*** Begin section ***
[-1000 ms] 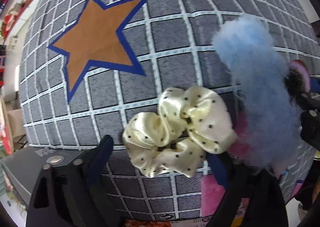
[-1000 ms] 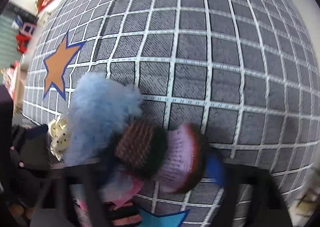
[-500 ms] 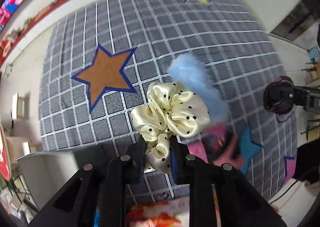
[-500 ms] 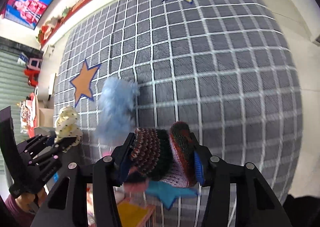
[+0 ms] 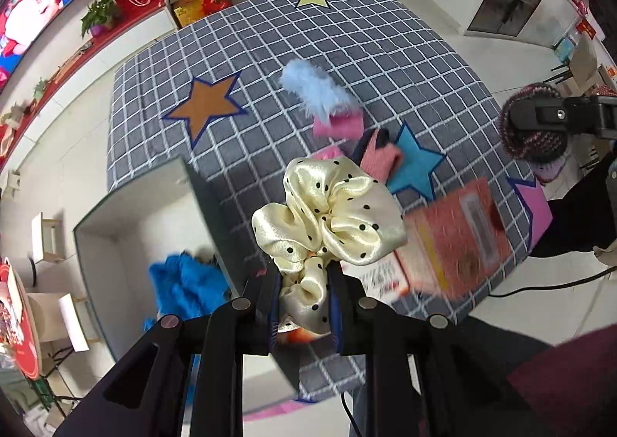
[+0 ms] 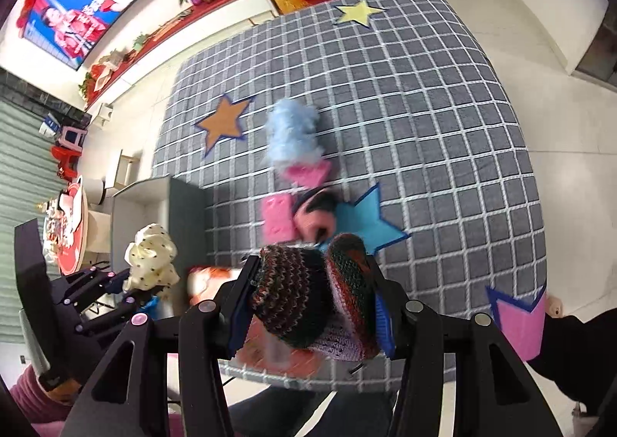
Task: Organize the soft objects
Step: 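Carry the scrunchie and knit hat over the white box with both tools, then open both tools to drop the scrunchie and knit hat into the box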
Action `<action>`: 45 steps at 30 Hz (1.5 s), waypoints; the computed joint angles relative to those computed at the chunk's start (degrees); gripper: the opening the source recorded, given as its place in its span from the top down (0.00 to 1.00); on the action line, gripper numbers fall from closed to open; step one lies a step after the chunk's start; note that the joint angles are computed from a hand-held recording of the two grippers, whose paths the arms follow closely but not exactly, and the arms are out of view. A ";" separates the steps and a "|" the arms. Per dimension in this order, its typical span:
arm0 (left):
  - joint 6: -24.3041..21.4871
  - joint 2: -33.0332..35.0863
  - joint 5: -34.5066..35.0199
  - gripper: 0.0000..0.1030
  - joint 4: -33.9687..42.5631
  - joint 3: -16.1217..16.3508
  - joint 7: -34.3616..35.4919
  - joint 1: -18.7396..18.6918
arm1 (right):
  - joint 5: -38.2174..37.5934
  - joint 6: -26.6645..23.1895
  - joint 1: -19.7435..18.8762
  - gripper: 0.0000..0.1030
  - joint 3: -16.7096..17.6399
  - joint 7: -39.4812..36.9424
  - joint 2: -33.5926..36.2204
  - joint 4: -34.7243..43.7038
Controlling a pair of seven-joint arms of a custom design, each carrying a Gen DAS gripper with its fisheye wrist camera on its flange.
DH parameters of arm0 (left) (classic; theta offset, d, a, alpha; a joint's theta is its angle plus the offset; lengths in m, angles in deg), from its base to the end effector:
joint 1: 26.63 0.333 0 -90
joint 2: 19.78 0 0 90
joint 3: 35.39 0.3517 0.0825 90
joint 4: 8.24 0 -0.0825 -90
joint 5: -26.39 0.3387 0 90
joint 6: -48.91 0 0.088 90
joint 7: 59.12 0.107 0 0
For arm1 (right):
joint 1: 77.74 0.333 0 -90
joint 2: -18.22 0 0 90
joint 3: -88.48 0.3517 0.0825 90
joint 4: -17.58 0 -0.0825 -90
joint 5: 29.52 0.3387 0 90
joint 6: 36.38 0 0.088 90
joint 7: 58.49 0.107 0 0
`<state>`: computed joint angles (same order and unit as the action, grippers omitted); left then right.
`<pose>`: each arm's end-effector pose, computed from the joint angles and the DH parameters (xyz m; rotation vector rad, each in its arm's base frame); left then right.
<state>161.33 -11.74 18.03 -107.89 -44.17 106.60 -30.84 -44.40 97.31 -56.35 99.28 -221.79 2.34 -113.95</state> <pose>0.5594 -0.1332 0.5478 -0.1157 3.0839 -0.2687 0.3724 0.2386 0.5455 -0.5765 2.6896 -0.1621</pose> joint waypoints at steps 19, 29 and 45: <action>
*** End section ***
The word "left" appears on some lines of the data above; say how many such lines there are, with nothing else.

§ **Response box**
4